__WHAT NEEDS TO BE DONE__
Copy every entry. Do not alter a single word.

__THE RECORDS__
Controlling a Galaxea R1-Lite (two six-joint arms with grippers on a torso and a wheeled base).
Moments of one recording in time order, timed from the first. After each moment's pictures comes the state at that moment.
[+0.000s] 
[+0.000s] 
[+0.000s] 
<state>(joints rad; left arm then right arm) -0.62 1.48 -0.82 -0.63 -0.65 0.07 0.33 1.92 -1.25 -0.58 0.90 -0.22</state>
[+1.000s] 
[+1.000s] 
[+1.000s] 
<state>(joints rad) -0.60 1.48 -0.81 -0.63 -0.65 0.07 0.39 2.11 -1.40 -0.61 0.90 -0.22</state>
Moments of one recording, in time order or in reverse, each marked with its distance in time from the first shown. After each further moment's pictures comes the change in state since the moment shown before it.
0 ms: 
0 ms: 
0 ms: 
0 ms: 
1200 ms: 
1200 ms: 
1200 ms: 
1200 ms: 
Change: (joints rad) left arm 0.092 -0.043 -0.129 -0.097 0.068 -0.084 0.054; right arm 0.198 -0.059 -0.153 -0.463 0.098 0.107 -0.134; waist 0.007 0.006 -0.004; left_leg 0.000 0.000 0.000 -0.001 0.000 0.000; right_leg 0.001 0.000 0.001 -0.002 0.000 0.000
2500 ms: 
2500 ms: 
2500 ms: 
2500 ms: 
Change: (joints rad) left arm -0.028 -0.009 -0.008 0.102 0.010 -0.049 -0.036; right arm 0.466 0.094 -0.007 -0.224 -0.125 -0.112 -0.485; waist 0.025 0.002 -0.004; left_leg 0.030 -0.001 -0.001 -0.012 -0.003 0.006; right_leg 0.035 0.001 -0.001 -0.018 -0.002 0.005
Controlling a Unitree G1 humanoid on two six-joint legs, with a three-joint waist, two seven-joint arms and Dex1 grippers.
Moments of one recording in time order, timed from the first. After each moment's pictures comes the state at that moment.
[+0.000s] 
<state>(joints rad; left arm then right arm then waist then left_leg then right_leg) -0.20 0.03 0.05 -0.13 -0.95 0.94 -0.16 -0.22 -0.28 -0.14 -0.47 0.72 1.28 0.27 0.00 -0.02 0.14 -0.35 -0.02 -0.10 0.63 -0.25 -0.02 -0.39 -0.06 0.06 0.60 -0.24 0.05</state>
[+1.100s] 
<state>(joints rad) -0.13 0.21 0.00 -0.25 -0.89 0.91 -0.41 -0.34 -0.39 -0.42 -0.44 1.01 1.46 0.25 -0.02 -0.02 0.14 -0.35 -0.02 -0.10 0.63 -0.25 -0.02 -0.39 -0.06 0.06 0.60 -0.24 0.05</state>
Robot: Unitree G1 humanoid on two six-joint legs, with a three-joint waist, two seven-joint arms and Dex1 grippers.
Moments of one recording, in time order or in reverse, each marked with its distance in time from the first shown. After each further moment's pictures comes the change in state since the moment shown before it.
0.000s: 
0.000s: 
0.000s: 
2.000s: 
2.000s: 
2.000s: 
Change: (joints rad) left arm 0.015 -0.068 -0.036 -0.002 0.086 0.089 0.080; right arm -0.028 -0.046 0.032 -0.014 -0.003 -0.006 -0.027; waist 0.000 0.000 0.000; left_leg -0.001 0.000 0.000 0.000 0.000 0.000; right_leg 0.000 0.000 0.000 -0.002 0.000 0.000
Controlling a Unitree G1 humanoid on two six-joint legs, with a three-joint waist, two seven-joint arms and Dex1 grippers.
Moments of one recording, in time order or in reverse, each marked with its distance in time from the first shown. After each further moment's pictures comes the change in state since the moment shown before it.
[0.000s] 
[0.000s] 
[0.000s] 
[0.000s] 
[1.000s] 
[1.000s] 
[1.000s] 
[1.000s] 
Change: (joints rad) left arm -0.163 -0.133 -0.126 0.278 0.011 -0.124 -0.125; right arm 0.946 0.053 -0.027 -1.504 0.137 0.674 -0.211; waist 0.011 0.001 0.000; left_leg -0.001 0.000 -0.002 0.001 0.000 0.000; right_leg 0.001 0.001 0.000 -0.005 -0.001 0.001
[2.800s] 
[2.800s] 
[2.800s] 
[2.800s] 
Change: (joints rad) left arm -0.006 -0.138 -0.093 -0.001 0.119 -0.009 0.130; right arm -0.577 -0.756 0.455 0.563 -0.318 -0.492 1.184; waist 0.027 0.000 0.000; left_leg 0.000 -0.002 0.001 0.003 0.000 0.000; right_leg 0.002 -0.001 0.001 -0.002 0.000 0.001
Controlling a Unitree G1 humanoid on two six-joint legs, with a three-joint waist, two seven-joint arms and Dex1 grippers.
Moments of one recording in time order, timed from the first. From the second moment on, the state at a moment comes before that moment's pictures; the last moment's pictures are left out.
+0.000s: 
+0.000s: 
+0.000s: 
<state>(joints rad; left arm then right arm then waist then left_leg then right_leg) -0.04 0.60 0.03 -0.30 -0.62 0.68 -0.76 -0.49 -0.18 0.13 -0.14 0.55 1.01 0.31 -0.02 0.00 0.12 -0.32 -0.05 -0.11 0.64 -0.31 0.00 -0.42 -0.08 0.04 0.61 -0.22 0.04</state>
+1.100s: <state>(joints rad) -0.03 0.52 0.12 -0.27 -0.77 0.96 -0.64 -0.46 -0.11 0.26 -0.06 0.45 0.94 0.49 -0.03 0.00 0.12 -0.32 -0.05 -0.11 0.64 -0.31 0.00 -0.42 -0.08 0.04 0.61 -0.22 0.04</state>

__EXERCISE OUTPUT__
Controlling a Galaxea R1-Lite (two six-joint arms with grippers on a torso and a wheeled base).
Moments of one recording in time order, timed from the first. After each moment's pictures comes the state at that moment.
[+0.000s] 
[+0.000s] 
[+0.000s] 
<state>(joints rad; left arm then right arm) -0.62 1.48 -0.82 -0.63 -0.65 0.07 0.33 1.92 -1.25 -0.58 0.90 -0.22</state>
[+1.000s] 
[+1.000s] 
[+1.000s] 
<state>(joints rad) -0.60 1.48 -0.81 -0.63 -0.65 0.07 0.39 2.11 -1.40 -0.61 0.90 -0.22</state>
Moments of one recording, in time order or in reverse, each marked with its distance in time from the first shown. After each further moment's pictures comes the change in state since the moment shown before it.
0 ms: 
0 ms: 
0 ms: 
0 ms: 
1200 ms: 
1200 ms: 
1200 ms: 
1200 ms: 
Change: (joints rad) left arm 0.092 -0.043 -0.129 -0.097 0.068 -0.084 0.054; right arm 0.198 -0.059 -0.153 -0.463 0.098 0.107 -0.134; waist 0.007 0.006 -0.004; left_leg 0.000 0.000 0.000 -0.001 0.000 0.000; right_leg 0.001 0.000 0.001 -0.002 0.000 0.000
2500 ms: 
2500 ms: 
2500 ms: 
2500 ms: 
Change: (joints rad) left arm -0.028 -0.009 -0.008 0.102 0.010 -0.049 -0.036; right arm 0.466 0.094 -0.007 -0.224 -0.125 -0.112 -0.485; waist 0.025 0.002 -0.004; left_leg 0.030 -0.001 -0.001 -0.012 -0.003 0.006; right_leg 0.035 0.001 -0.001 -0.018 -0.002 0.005
Controlling a Unitree G1 humanoid on two six-joint legs, with a three-joint waist, two seven-joint arms and Dex1 grippers.
Moments of one recording in time order, timed from the first. After each moment's pictures comes the state at that moment.
[+0.000s] 
<state>(joints rad; left arm then right arm then waist then left_leg then right_leg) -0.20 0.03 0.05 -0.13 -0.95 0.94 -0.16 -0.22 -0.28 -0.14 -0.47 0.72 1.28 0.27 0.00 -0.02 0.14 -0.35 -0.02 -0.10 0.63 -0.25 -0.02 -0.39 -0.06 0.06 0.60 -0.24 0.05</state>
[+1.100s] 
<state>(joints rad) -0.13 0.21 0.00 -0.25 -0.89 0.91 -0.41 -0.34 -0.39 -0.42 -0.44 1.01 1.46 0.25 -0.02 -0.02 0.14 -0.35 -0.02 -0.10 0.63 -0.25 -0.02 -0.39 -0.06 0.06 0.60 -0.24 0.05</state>
Robot: Unitree G1 humanoid on two six-joint legs, with a three-joint waist, two seven-joint arms and Dex1 grippers.
Moments of one recording, in time order or in reverse, each marked with its distance in time from the first shown. After each further moment's pictures comes the change in state since the moment shown before it.
0.000s: 
0.000s: 
0.000s: 
2.000s: 
2.000s: 
2.000s: 
Change: (joints rad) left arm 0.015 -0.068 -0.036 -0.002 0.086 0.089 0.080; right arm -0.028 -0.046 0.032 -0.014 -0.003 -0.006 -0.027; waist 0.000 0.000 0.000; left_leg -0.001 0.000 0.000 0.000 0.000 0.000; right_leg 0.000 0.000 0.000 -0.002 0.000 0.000
Controlling a Unitree G1 humanoid on two six-joint legs, with a three-joint waist, two seven-joint arms and Dex1 grippers.
Moments of one recording, in time order or in reverse, each marked with its distance in time from the first shown. After each further moment's pictures comes the change in state since the moment shown before it.
[0.000s] 
[0.000s] 
[0.000s] 
[0.000s] 
[1.000s] 
[1.000s] 
[1.000s] 
[1.000s] 
Change: (joints rad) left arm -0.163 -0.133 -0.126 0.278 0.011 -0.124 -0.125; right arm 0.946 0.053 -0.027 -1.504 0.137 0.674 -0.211; waist 0.011 0.001 0.000; left_leg -0.001 0.000 -0.002 0.001 0.000 0.000; right_leg 0.001 0.001 0.000 -0.005 -0.001 0.001
[2.800s] 
[2.800s] 
[2.800s] 
[2.800s] 
Change: (joints rad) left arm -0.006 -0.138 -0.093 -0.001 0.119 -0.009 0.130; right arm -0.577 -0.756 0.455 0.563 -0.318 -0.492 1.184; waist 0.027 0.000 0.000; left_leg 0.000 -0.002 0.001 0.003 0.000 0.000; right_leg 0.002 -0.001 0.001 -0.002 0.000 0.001
Controlling a Unitree G1 humanoid on two six-joint legs, with a three-joint waist, two seven-joint arms and Dex1 grippers.
Moments of one recording in time order, timed from the first. From the second moment on, the state at a moment comes before that moment's pictures; the last moment's pictures are left out.
+0.000s: 
+0.000s: 
+0.000s: 
<state>(joints rad; left arm then right arm then waist then left_leg then right_leg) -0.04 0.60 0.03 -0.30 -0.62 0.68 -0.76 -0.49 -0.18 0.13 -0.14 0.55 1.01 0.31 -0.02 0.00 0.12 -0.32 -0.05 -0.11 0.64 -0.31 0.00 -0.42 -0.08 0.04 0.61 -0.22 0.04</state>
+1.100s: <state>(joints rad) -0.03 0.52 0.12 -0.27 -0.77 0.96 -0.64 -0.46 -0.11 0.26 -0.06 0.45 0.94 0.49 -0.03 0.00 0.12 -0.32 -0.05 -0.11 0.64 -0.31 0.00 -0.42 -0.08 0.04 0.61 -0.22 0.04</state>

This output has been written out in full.